* What is expected *
Without changing a character, output all of the records.

* Given entries *
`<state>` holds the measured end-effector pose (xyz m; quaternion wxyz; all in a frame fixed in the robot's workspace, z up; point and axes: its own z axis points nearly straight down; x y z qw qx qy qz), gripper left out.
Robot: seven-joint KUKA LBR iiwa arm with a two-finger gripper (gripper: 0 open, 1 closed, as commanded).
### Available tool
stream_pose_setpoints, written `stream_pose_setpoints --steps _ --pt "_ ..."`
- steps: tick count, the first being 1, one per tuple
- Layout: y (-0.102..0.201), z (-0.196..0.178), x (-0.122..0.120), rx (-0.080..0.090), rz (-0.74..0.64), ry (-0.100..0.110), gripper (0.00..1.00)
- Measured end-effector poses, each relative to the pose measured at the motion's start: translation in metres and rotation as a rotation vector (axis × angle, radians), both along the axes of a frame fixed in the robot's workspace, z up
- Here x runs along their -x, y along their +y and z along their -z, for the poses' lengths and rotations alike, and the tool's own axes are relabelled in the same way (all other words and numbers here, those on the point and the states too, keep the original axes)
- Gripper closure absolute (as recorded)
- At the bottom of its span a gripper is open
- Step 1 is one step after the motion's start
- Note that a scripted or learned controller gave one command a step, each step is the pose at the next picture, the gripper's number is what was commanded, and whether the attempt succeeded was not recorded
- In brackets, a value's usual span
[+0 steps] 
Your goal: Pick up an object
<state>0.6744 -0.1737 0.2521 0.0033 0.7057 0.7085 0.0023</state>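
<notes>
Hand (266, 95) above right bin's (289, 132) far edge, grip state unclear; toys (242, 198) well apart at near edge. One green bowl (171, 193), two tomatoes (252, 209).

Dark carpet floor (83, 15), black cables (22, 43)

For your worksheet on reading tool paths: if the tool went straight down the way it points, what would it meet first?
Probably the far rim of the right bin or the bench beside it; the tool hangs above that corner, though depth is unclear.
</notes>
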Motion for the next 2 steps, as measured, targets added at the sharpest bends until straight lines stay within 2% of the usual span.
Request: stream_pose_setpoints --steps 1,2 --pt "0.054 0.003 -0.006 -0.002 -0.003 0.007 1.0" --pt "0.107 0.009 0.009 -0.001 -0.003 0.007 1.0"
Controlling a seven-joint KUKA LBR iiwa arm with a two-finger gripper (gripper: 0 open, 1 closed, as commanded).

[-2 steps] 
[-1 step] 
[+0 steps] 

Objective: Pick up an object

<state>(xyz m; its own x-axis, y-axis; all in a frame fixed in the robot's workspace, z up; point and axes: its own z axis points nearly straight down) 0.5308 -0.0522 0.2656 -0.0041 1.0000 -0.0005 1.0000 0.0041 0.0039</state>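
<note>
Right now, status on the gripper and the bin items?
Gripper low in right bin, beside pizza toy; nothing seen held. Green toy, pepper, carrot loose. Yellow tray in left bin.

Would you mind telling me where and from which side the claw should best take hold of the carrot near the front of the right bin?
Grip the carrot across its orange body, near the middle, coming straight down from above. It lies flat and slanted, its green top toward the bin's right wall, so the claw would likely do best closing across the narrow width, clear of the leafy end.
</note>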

* Exercise output *
`<state>` holds the measured end-effector pose (xyz m; quaternion wxyz; all in a frame fixed in the robot's workspace, z up; point and axes: its own z axis points nearly straight down; x y z qw qx qy qz), gripper left out.
Robot: seven-joint KUKA LBR iiwa arm with a two-finger gripper (gripper: 0 open, 1 closed, as commanded).
### Available tool
stream_pose_setpoints, written `stream_pose_setpoints --steps _ --pt "_ ..."`
- steps: tick count, the first being 1, one per tuple
- Layout: y (-0.102..0.201), z (-0.196..0.178), x (-0.122..0.120), rx (-0.080..0.090), rz (-0.74..0.64), ry (-0.100..0.110), gripper (0.00..1.00)
- Measured end-effector poses, each relative to the pose measured at the motion's start: translation in metres and rotation as a rotation vector (axis × angle, radians), both along the axes of a frame fixed in the robot's workspace, z up
- Here x runs along their -x, y along their +y and z along their -z, for the poses' lengths and rotations alike, and the tool's own axes are relabelled in the same way (all other words and numbers here, those on the point and the states too, keep the original axes)
- Gripper closure absolute (as recorded)
- At the bottom of its span a gripper is open
- Step 1 is one step after the motion's start
- Note that a scripted or learned controller gave one command a step, each step is the pose at the next picture, the gripper's number is what was commanded, and whether the attempt succeeded was not recorded
- In brackets, a value's usual span
[+0 steps] 
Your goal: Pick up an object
<state>0.6744 -0.1737 0.2521 0.0033 0.7057 0.7085 0.0023</state>
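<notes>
Hand (266, 95) above right bin's (289, 132) far edge, grip state unclear; toys (242, 198) well apart at near edge. One green bowl (171, 193), two tomatoes (252, 209).

Dark carpet floor (83, 15), black cables (22, 43)

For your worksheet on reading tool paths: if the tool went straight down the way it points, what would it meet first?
Probably the far rim of the right bin or the bench beside it; the tool hangs above that corner, though depth is unclear.
</notes>
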Motion for the next 2 steps, as measured, targets added at the sharpest bends until straight lines stay within 2% of the usual span.
Request: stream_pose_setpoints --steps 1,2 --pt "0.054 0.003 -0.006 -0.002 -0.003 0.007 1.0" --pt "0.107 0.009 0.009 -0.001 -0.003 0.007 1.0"
Controlling a seven-joint KUKA LBR iiwa arm with a two-finger gripper (gripper: 0 open, 1 closed, as commanded).

[-2 steps] 
[-1 step] 
[+0 steps] 

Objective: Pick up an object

<state>(xyz m; its own x-axis, y-axis; all in a frame fixed in the robot's workspace, z up; point and axes: its own z axis points nearly straight down) 0.5308 -0.0522 0.2656 -0.0041 1.0000 -0.0005 1.0000 0.0041 0.0039</state>
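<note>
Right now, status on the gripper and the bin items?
Gripper low in right bin, beside pizza toy; nothing seen held. Green toy, pepper, carrot loose. Yellow tray in left bin.

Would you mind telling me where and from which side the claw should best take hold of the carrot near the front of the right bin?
Grip the carrot across its orange body, near the middle, coming straight down from above. It lies flat and slanted, its green top toward the bin's right wall, so the claw would likely do best closing across the narrow width, clear of the leafy end.
</note>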

Nothing further remains for this exercise.